One thing that is important to note about ANOVAs is that because there are more than
two groups that are being compared, follow-up (or post-hoc) tests are often required to
further interpret the data. For instance, if you compare Freshmen, Sophomores, Juniors,
and Seniors on a measure of leadership skills and find a statistically significant
difference, you will have to conduct follow-up tests to determine which groups are
significantly different from each other. These follow-up tests may show that Freshmen
and Sophomores are no different from each other, nor are Juniors and Seniors, but
Juniors and Seniors both have better leadership skills than either Freshmen or
Sophomores.

For more information about ANOVAs, visit:        

http://onlinestatbook.com/2/analysis_of_variance/intro.html
 

Regression
A regression analysis is a statistical procedure that allows you to make a prediction
about an outcome (or criterion) variable based on knowledge of some predictor
variable. To create a regression model, you first need to collect (a lot of) data on both
variables, similar to what you would do if you were conducting a correlation. Then you
would determine the contribution of the predictor variable to the outcome variable. Once
you have the regression model, you would be able to input an individual’s score on the
predictor variable to get a prediction of their score on the outcome variable.

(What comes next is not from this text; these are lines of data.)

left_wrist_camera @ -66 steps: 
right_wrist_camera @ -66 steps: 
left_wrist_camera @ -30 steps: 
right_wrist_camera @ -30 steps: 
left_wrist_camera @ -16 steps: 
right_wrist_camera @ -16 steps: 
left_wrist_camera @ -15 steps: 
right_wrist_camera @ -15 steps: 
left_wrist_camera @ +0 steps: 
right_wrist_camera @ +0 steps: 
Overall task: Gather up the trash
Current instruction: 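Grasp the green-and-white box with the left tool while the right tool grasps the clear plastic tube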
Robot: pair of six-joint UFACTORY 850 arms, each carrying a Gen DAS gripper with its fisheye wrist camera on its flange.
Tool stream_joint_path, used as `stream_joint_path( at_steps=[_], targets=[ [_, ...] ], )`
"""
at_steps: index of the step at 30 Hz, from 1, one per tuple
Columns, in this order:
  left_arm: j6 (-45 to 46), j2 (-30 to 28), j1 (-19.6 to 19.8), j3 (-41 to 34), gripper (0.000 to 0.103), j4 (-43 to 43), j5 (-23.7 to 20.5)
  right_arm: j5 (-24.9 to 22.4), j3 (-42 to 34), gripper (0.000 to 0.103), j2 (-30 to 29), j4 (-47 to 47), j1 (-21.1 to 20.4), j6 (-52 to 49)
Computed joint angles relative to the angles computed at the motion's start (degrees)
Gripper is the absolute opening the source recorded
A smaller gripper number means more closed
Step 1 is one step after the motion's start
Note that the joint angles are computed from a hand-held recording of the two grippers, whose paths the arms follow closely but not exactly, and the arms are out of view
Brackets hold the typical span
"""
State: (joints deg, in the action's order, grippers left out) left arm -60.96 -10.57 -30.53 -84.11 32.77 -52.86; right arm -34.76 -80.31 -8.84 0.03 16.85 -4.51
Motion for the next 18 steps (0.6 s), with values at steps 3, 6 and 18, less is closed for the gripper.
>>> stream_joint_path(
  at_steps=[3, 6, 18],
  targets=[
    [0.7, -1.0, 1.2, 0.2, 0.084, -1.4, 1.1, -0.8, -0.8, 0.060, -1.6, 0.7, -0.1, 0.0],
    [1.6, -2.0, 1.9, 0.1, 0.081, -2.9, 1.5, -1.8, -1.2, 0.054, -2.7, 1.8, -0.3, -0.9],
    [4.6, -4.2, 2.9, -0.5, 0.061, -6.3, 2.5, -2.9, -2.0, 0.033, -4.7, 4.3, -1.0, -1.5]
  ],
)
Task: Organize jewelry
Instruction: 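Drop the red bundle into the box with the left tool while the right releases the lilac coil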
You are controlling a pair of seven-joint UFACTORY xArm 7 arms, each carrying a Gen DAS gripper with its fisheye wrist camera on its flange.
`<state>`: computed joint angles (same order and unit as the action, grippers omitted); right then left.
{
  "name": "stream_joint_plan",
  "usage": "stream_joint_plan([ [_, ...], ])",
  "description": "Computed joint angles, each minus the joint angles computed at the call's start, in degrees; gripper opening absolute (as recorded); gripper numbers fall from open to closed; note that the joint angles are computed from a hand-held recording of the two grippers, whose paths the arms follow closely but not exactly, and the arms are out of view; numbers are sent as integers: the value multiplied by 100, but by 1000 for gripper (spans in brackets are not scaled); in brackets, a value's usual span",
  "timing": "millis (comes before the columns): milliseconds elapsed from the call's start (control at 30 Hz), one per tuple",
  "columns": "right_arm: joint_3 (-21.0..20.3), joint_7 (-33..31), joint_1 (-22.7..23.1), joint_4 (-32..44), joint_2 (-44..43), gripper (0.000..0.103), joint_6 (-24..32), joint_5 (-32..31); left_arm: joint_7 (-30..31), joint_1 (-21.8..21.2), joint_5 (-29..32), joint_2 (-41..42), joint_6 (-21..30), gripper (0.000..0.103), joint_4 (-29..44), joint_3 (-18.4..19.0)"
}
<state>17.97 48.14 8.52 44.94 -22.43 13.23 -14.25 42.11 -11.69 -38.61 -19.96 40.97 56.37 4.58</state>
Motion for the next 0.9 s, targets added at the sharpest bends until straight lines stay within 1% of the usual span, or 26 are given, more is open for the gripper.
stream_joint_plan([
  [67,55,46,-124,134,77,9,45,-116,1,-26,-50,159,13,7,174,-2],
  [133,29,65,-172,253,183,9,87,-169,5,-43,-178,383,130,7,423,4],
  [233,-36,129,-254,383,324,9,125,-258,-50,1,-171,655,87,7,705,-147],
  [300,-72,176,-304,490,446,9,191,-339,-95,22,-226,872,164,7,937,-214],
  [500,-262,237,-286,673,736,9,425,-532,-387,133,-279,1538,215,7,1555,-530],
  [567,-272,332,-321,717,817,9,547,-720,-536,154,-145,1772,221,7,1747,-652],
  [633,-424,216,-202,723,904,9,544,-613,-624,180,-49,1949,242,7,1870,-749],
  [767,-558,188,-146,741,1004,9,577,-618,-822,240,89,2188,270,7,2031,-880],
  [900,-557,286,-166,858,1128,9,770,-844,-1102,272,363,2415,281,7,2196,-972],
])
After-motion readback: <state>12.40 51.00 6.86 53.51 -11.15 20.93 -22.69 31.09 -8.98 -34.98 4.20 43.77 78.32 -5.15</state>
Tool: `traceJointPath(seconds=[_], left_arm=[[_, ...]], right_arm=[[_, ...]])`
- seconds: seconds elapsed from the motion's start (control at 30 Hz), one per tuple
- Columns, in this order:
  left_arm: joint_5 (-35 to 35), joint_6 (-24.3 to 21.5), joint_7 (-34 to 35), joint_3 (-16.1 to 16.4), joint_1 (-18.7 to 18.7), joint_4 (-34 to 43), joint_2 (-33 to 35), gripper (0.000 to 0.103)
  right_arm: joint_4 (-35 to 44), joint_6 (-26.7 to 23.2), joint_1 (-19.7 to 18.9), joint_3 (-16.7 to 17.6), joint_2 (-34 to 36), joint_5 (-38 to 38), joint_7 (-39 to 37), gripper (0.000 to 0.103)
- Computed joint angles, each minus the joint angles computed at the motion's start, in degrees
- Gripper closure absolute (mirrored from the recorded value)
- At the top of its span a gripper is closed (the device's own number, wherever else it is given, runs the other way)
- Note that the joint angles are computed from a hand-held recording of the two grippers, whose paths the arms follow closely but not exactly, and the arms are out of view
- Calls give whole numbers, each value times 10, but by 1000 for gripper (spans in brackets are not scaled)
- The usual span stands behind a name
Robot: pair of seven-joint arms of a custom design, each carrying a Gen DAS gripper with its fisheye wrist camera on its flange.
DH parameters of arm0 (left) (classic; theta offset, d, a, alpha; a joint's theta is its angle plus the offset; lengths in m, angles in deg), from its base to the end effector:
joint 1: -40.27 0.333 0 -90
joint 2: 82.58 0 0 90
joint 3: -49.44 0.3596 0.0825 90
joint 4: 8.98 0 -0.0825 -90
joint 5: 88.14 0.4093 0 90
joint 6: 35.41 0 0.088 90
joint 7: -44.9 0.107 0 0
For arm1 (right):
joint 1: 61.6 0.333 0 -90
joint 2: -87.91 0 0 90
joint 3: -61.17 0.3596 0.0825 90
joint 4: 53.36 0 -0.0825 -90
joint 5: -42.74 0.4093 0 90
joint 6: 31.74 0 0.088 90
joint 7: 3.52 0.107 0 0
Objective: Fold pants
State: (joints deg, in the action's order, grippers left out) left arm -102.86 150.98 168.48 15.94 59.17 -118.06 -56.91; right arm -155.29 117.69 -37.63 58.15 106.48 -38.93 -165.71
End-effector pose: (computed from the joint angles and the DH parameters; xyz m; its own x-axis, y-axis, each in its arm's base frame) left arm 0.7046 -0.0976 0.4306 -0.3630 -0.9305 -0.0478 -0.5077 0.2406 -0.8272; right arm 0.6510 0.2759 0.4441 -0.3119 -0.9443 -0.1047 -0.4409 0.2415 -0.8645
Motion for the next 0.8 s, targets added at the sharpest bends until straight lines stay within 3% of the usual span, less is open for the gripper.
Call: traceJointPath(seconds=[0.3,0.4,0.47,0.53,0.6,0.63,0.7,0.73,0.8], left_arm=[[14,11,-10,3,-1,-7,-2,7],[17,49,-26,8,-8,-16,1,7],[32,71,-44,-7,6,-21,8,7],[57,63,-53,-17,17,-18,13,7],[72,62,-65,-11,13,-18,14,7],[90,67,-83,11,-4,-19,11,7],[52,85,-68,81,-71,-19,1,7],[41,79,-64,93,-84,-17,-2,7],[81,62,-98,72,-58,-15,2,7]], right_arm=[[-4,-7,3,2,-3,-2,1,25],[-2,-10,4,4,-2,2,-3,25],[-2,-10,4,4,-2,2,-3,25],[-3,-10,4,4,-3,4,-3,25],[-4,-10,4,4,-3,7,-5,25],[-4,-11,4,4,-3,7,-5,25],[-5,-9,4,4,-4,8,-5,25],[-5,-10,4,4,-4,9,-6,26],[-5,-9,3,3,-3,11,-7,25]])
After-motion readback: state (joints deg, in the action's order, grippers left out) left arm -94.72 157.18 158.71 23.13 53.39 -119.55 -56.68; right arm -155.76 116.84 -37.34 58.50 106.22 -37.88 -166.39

-          Example: You want to try to predict whether a student will come back for a
second year based on how many on-campus activities s/he attended. You would have
to collect data on how many activities students attended and then whether or not those
students returned for a second year. If activity attendance and retention are significantly
related to each other, then you can generate a regression model where you could
identify at-risk students (in terms of retention) based on how many activities they have
attended.

-          Example: You want to try to identify students who are at risk of failing College
Algebra based on their scores on a math assessment so you can direct them to special
services on campus. You would administer the math assessment at the start of the
semester and then match each student’s score on the math assessment to their final
grade in the course. Eventually, your data may show that the math assessment is
significantly correlated to their final grade, and you can create a regression model to
identify those at-risk students so you can direct them to tutors and other resources on
campus.

-          Thus, use regression when:

 You want to be able to make a prediction about an outcome given what


you already know about some related factor.

Another option with regression is to do a multiple regression, which allows you to make


a prediction about an outcome based on more than just one predictor variable. Many
retention models are essentially multiple regressions that consider factors such as
GPA, level of involvement, and attitude towards academics and learning.